If this book had come out at the end of the 1980s, when genetic determinism was in its heyday, I doubt it would have chimed so well with the times. As I have argued in some detail in my latest book, Affluenza, it took the rise of what I have characterized as Selfish Capitalism (akin to market liberalism Thatcherism, Reaganomics) for Richard Dawkins book The Selfish Gene published in 1976 to become a bestseller, providing a rationale for Right Wing political beliefs. This book happened to coincide with a government which, at least in theory, regards the social environment as crucial, especially the role of parents. These things go in cycles. In my youth, in the Sixties and early Seventies, nurturism was all the rage, nature hardly got a look-in. The pendulum swung the other way in the Eighties, now it has swung back again. By 2002, I suspect that many people had become sick of hearing how their volition was largely illusory and that their genes were crucial.

However, the new openness to the importance of care in the early years was soon put to work in the service of Selfish Capitalism. Applying behaviourist theories, originally based on studies of reward and punishment in rats and monkeys, the likes of Gina Fords Contented Little Baby Book and Jo Frosts Channel Four series Supernanny became popular. The true title of Fords book should be The Contented Parent and of Frosts series, Taming the Beast in the Nursery. The needs of the parents are everything, the emotional needs of the small child are nowhere. Although there are countervailing popular alternatives, like the books of Steve Biddulph, and Jean Liedloffs The Continuum Concept, they were up against a government and national culture which was overwhelmingly concerned with parents working ever-longer hours in order to be able to afford ever more, bigger, consumer snacks, now. Blatcher and his Nouveau Labour acolytes proved perfidious not only in the matter of Weapons of Mass Destruction. It turned out that their personal lives were gruesomely dominated by a love of rubbing shoulders with celebrity (Blair), of chasing the sexually attractive (Blunkett, Prescott) and, worst of all, of chasing money (Cherie Blairs lecture tours and property investments) or associating with it (loans for peerages, hobnobbing with the rich).

Both their education and childcare policies reflected this rampant materialism, placing the creation of good little producer-consumers far ahead of the providing of the love and security which are so central to both real education and mental health. They wanted to addict future British children to their own Americanized values as much as possible.

In education, examination vied with university tuition fees as methods for locking children into a dog-eat-dog, commercially-driven existence. Playing fields continued to be flogged off as rapidly as they had been under the Tories, any curricula activity which would not directly contribute to the economy was downgraded or deleted and businessmen were allowed to buy academies in order to propagate a worrying mixture of Selfish Capitalist ideology and religion.

In childcare, just as hardly any of the Nouveau Labour elite or their partners actually cared for their babies and toddlers themselves, the downgrading of the maternal role (whether executed by a man or woman) proceeded apace, since only paid work attracted status.
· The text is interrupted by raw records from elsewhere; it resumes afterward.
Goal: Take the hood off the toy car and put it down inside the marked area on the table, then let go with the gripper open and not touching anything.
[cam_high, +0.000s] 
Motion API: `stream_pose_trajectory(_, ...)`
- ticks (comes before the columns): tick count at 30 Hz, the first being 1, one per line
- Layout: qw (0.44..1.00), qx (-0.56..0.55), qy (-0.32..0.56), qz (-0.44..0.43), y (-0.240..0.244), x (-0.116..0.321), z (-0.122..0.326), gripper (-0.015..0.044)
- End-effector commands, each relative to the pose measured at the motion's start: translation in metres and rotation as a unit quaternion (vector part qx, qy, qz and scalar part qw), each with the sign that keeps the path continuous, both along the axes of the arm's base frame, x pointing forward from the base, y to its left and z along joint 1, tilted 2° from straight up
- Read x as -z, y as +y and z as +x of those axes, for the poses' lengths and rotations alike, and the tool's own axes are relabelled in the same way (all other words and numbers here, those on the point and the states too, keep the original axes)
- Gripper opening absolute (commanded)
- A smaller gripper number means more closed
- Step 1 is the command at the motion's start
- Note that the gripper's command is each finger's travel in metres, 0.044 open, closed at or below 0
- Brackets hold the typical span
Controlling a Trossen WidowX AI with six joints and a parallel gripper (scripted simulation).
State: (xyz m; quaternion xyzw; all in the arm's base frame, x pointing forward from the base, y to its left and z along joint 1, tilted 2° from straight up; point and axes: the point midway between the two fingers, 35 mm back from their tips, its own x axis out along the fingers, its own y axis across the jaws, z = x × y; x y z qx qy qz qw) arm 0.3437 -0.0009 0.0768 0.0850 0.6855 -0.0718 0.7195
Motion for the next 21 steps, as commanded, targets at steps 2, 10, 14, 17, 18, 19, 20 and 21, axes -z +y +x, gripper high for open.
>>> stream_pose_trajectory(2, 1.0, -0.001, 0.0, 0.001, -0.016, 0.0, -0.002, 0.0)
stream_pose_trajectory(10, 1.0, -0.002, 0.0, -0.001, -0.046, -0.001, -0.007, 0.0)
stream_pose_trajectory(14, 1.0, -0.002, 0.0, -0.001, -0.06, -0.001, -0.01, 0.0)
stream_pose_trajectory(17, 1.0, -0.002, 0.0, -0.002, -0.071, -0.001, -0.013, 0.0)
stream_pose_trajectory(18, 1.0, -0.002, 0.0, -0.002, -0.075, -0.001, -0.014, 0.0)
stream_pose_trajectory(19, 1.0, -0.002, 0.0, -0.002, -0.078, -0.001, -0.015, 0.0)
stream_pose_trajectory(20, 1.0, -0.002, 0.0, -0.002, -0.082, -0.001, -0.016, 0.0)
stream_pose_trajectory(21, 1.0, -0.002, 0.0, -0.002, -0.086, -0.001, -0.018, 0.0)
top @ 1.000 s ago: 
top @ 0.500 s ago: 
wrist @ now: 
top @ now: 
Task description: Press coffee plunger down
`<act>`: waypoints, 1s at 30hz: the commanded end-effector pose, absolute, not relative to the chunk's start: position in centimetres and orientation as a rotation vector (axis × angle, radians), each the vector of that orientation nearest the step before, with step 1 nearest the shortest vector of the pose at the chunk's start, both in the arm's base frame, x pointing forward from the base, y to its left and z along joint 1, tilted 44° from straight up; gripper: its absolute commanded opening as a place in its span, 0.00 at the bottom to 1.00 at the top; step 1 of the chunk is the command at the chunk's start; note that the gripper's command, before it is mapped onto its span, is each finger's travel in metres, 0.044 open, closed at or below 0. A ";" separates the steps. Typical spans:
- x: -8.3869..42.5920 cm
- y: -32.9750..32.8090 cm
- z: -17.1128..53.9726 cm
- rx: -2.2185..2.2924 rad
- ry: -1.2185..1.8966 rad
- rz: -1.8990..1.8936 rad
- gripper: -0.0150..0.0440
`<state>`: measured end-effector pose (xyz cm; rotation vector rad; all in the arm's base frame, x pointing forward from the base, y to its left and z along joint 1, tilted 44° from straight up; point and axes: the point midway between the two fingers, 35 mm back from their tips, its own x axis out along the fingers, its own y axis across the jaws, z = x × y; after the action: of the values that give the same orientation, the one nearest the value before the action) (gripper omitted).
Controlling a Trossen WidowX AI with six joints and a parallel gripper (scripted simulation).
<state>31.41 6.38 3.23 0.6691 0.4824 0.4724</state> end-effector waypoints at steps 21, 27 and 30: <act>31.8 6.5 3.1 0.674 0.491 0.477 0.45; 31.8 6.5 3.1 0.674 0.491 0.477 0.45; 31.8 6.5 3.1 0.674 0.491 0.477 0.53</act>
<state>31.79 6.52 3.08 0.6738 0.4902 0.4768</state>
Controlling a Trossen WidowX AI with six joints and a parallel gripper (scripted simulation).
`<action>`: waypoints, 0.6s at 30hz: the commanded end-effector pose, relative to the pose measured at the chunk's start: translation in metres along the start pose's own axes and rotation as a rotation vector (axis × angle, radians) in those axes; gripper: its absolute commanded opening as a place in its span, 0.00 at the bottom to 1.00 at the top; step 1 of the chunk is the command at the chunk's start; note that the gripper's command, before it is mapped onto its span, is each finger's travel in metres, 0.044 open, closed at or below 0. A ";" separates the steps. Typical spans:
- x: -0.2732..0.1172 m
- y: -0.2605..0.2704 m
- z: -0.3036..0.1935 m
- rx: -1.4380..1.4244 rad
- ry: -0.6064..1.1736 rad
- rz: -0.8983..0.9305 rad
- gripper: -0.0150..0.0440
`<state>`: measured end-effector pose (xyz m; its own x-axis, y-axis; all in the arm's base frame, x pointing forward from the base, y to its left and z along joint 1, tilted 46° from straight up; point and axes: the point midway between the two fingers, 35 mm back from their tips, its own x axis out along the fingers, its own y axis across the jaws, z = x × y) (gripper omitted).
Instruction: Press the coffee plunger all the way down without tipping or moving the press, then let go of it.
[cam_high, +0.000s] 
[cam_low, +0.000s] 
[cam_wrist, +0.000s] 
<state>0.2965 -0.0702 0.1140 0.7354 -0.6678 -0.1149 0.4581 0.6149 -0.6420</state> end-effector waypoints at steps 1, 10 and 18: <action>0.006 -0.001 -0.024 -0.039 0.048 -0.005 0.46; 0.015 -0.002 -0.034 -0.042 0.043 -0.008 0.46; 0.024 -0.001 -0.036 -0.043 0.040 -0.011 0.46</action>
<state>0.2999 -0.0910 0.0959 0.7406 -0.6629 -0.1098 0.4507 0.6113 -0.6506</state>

Notably, the SureStart scheme for poor parents was largely converted into group daycare provision on the grounds that only through paid work could mothers have self-esteem and dignity. It just so happened that such a policy also swells the available pool of low-paid workers to be hired by the companies contributing loans to Nouveau Labours campaign funds. Interestingly, little or none of the Nouveau Labour elite opted for group daycare as the method of substitute care for their own children, only one-on-one nannies would do for the likes of little Leo. Not a year went by without one or other of the Nouveau cabinet ministers seeking to mine political capital by announcing measures to crack down on parents and their feral children. Television screens were filled with out of control sink-estate children and parents being taught discipline. It has been desperately disappointing that the opportunities which arrived in 1997 have been squandered in these ways.